EXERCISE REQUIREMENTS - At the line containing "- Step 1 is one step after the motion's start", begin retyping, and stop after the last line of the data; add nothing.

DATA EXTRACTS -
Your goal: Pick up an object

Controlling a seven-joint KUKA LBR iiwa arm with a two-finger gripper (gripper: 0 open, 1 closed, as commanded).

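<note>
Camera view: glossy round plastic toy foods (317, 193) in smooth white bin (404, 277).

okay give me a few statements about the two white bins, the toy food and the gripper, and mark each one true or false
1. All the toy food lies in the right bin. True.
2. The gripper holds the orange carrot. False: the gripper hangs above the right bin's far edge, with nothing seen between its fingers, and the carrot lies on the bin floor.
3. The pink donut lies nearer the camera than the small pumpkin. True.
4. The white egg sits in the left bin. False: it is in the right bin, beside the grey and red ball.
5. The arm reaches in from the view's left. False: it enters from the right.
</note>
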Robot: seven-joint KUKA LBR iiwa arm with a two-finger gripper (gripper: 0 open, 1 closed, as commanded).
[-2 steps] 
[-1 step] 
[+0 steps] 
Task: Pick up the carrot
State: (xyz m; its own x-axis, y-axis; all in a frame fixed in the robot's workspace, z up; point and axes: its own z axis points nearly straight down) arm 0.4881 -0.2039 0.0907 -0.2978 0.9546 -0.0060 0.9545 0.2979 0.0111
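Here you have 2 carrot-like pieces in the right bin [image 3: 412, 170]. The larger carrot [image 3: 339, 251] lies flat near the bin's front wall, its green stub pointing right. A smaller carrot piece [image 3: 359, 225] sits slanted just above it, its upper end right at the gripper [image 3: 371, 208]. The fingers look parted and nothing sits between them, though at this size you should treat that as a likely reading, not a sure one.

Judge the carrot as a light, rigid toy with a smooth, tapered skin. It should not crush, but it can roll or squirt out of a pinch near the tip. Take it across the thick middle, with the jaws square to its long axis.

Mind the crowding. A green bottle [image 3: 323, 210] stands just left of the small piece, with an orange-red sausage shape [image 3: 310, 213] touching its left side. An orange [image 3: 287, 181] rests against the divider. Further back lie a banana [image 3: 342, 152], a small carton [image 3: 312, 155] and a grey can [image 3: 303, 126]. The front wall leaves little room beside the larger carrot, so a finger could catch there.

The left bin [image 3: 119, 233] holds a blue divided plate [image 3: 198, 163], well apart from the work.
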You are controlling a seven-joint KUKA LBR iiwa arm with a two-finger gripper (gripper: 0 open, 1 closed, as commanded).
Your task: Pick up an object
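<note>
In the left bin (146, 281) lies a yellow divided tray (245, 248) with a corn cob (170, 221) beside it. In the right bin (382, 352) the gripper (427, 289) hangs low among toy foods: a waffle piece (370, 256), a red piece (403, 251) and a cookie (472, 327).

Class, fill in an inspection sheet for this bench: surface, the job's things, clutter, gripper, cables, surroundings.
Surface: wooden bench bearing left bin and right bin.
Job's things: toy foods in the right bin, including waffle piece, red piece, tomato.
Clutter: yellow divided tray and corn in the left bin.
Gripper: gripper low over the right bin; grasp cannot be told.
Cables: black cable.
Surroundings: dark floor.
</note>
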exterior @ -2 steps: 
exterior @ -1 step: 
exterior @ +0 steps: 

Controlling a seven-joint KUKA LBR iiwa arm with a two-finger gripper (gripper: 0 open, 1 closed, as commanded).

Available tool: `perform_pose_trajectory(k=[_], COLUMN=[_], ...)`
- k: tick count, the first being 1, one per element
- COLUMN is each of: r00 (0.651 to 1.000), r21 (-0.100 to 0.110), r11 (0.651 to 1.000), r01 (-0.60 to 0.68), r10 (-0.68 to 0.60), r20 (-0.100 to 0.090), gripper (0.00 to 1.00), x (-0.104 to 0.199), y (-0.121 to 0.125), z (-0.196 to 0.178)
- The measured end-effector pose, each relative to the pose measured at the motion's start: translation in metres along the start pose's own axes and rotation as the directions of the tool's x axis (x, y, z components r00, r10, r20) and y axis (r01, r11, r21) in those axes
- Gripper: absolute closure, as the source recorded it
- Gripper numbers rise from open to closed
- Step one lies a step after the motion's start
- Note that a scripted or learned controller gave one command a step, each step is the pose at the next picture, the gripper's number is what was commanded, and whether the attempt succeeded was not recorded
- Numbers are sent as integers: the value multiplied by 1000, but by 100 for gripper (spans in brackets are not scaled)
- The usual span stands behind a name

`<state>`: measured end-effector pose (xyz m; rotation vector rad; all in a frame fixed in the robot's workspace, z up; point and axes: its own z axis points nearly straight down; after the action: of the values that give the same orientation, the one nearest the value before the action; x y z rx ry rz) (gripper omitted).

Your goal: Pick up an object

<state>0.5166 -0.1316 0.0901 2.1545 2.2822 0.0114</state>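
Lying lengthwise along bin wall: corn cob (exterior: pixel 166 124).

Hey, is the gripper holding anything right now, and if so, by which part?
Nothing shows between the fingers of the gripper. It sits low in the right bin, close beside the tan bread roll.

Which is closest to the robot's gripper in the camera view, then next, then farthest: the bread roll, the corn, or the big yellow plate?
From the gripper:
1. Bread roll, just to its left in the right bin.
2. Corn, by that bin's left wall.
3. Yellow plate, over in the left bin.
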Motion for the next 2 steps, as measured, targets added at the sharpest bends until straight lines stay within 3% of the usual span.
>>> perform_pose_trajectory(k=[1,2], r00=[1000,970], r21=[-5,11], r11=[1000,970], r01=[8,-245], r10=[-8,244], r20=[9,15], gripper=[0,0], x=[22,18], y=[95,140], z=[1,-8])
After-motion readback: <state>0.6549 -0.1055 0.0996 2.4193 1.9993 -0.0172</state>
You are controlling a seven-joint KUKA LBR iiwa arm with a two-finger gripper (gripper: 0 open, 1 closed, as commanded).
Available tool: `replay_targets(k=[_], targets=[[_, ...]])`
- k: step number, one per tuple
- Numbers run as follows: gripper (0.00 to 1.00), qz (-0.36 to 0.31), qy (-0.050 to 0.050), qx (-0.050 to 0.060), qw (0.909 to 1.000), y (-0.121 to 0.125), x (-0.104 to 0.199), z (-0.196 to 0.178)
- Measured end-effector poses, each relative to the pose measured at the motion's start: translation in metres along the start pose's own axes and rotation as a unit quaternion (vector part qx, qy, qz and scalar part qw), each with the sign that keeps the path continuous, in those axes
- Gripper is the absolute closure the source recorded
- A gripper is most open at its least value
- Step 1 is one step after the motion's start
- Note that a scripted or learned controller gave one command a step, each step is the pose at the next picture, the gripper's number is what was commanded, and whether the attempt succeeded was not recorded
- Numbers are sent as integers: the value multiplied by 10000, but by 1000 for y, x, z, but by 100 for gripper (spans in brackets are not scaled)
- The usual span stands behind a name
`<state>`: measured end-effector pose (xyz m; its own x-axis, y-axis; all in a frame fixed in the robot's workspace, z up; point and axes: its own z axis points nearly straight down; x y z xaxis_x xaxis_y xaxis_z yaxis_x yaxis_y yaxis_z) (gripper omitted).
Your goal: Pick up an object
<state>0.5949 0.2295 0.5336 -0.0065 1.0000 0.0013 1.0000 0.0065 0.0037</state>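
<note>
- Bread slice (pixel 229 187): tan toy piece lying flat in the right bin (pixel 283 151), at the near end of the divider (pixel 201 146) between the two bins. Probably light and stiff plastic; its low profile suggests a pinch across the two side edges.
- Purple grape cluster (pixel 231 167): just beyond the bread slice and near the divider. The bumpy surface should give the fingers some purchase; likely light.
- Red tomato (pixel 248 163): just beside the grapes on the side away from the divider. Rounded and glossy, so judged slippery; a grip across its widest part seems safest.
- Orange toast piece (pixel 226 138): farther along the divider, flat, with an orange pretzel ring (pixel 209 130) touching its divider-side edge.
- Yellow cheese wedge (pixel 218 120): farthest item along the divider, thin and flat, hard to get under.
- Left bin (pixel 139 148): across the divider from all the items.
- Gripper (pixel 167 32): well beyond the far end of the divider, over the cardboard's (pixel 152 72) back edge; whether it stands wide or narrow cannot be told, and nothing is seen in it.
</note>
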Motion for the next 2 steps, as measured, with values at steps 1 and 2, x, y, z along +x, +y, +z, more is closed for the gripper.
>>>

RESPONSE -
- Step 1 is one step after the motion's start
- Note that a scripted or learned controller gave one command a step, each step is the pose at the next picture, the gripper's number is what was commanded, and whether the attempt succeeded was not recorded
- Numbers are sent as integers: the value multiplied by 10000, but by 1000 for y, x, z, but by 100 for gripper (spans in brackets are not scaled)
- The usual span stands behind a name
`<state>`: measured end-effector pose (xyz m; its own x-axis, y-axis; all in a frame fixed in the robot's workspace, z up; point and axes: its own z axis points nearly straight down; x y z xaxis_x xaxis_y xaxis_z yaxis_x yaxis_y yaxis_z) (gripper omitted).
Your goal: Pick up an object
<state>0.5949 0.2295 0.5336 -0.0065 1.0000 0.0013 1.0000 0.0065 0.0037</state>
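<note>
- Bread slice (pixel 229 187): tan toy piece lying flat in the right bin (pixel 283 151), at the near end of the divider (pixel 201 146) between the two bins. Probably light and stiff plastic; its low profile suggests a pinch across the two side edges.
- Purple grape cluster (pixel 231 167): just beyond the bread slice and near the divider. The bumpy surface should give the fingers some purchase; likely light.
- Red tomato (pixel 248 163): just beside the grapes on the side away from the divider. Rounded and glossy, so judged slippery; a grip across its widest part seems safest.
- Orange toast piece (pixel 226 138): farther along the divider, flat, with an orange pretzel ring (pixel 209 130) touching its divider-side edge.
- Yellow cheese wedge (pixel 218 120): farthest item along the divider, thin and flat, hard to get under.
- Left bin (pixel 139 148): across the divider from all the items.
- Gripper (pixel 167 32): well beyond the far end of the divider, over the cardboard's (pixel 152 72) back edge; whether it stands wide or narrow cannot be told, and nothing is seen in it.
</note>
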Motion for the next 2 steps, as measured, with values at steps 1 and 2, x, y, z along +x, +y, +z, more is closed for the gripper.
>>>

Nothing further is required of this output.